Mauro
Felippe, desde a sua adolescência, sempre amou a cultura, os livros, pois como
Richard de Bury (1281-1345), bispo de Durham, condado da Inglaterra, ele sabia
que “o amor aos livros é amor à sabedoria”, conforme escreveu em latim esse
religioso, no capítulo XV da obra intitulada “Philobiblion”: amorem librorum, amore sapientiae constat
esse.
A
paixão de Mauro pela literatura e pelos expoentes desta, levou-o a retratar
Cervantes e o Quixote numa poesia. Definiu assim o fidalgo manchego: “um gênio
abstrato, atemporal”.
Na
poesia de Mauro Felippe os espelhos vivem, estremecem, palpitam, latejam como
as artérias, expressam sentimentos sutis, transmitem mensagens das profundezas
da alma. O argentino Jorge Luís Borges, cujo tema chave dos seus textos é o
eterno retorno, consubstanciado em símbolos e imagens, aplaudiria, cheio de
entusiasmo, a composição “Reflexos”, de Mauro Felippe, produzida no mês de maio
de 2016:
“Os espelhos do mundo,
Sempre estão cheios de pessoas às suas frentes
Vêm, automaticamente, aos seus encontros,
Para ver e matar as saudades latentes.
Sentem a falta dos que se viram
E se vão, não voltam mais.
De tristeza, oxidam-se e escurecem,
Fixados nas velhas paredes que não os deixam cair jamais.
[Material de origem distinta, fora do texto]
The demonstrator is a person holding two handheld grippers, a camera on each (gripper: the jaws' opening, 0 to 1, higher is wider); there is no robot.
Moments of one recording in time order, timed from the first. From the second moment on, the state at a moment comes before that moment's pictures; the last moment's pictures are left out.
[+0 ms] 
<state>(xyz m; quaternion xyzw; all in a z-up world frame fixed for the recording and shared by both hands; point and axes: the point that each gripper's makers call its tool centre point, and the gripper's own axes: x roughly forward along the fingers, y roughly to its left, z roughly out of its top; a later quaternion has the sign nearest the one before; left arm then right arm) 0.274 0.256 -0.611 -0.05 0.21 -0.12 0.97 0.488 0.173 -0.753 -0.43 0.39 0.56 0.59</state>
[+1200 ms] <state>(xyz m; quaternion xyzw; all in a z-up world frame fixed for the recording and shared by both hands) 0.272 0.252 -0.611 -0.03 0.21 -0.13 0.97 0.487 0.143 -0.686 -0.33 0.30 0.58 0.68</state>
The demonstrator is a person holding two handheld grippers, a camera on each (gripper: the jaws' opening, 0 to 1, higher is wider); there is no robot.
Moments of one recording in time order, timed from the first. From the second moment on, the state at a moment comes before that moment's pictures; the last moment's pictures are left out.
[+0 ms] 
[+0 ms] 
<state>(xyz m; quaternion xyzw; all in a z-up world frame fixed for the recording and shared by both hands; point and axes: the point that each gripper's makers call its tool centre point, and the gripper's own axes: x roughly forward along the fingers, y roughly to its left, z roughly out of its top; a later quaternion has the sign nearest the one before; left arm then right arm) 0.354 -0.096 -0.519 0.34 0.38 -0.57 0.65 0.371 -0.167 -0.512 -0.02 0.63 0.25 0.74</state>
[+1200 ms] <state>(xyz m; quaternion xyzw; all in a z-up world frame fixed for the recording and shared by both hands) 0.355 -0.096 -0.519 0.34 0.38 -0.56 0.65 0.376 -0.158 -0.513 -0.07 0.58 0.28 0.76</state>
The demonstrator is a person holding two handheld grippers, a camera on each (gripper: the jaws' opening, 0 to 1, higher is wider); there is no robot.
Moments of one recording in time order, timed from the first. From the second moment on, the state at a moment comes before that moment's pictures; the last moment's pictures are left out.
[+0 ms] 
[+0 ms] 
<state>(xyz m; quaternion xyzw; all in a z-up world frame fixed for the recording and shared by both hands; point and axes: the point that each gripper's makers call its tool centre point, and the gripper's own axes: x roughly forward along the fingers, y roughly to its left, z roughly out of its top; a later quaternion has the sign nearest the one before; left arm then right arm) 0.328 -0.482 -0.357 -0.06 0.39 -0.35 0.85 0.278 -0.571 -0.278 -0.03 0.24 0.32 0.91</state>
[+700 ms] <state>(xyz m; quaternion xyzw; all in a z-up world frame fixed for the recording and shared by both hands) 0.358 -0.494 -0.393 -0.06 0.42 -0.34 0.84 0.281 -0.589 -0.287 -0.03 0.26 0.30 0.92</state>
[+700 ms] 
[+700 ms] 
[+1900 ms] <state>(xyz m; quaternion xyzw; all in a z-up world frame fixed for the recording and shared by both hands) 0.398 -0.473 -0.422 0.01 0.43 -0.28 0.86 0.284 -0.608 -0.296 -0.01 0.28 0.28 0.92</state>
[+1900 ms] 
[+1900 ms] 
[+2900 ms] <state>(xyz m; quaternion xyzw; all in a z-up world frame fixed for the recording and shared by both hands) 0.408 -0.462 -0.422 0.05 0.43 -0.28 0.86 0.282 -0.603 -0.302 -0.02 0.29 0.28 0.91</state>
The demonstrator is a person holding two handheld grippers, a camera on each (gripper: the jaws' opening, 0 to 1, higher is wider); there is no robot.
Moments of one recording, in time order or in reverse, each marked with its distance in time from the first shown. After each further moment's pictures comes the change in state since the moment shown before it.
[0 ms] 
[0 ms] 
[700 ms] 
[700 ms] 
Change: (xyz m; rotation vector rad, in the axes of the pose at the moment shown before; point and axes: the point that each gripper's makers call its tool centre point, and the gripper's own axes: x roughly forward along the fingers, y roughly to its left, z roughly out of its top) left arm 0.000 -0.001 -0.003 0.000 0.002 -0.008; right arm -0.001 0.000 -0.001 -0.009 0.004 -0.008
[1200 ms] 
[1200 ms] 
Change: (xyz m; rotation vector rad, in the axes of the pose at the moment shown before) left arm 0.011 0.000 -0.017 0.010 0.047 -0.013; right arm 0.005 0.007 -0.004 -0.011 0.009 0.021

Quantas rugas avistaram, enquanto emoldurados,
Quantos corpos nus adiante – abstinentes,
Flagelos do tempo que, quando embaçados,
Refletem aos ventos os seres indecentes.
Os espelhos do mundo
Refletem menos os homens do que os seus adornos,
Sempre nos momentos que os desejarem,
Sempre para reinventarem seus egos, antes dos próximos
retornos.”
Castro
Alves, no soneto “Bárbora”, colocou estes versos:
“Um dorso
de Valquíria... alvo de bruma,
Pequenos
pés sob infantis artelhos,
Olhos
vivos, tão vivos como espelhos,
Mas como
eles sem chama alguma;”
Para
Mauro Felippe, no entanto, os espelhos tem labaredas, pois os vê como seres
reais. E acha, suponho, que eles podem sentir saudades das pessoas mortas.
O
mineiro Basílio da Gama (1741-1795), é autor destes versos, inseridos na poesia
“A declamação trágica”:
“Do vidro
que te engana, não sigas o conselho:
busca,
que dentro d’alma tens o melhor espelho”
Mas,
a rigor, na visão de Mauro Felippe, os espelhos também possuem alma e não são
apenas, num vidro, os reflexos dos corpos materiais.
O
verdadeiro poeta é capaz de ver a beleza até nas coisas que, de imediato, nos
parecem feias ou imundas. Eis a prova da nossa afirmativa, nos seguintes versos
de “A poça”, escritos por Mauro em julho de 2015:
“Na lama
inerte,
Intacta –
assentada,
Exposta
ao céu,...
Uma poça.
Poça de
água parada,
Sobre a
terra – sobre o barro,
Feita
pela chuva,
Que
sempre a transborda e após recua.
Na lama –
aquela poça
Cristalina
e crua,
Sobre o
humus barrento
Que no
seu reflexo se vê a lua.
E
até numa flor de plástico o hipersensível Mauro Felippe contemplou a beleza.
Admirem estes seus versos, nascidos nas vésperas do Natal de 2015:
“Era
apenas uma flor de plástico,
Como
àquelas encontradas aos milhares.
Barata –
artificial,
Composta
de pétalas cheias de pó.
Quem
poderia imaginar,
Ela
replicada em todos os cantos,
Nos
claros e nos escuros recantos,
Nas mesas
e sobre as lápides, no pó.
Ela pensa
em nós,
Mesmo
sendo de plástico,
Apenas
uma flor,
Colorida,
com pó.
Ornamenta
vasos e corações,
Como as
reais,
Não
murcha, só desbota.
Mas basta
perder uma pétala, que no lixo vira pó.”
Deduzimos,
portanto, de maneira absolutamente lógica: Mauro Felippe é um poeta filósofo,
como foram Augusto dos Anjos e Raul de Leoni em nossa literatura. Na sua poesia
o pensamento se harmoniza com o sentimento. Ambos não se chocam. Versos de sua
lavra, e cito aqui o poemeto “Assobia o canto triste”, revelam isto e provam
como filosofar, frequentes vezes, é também dulcificar a realidade. Shakespeare
não errou ao escrever estas palavras na cena quinta do ato terceiro da peça Romeu e Julieta:
“Filosofia, doce leite da adversidade!”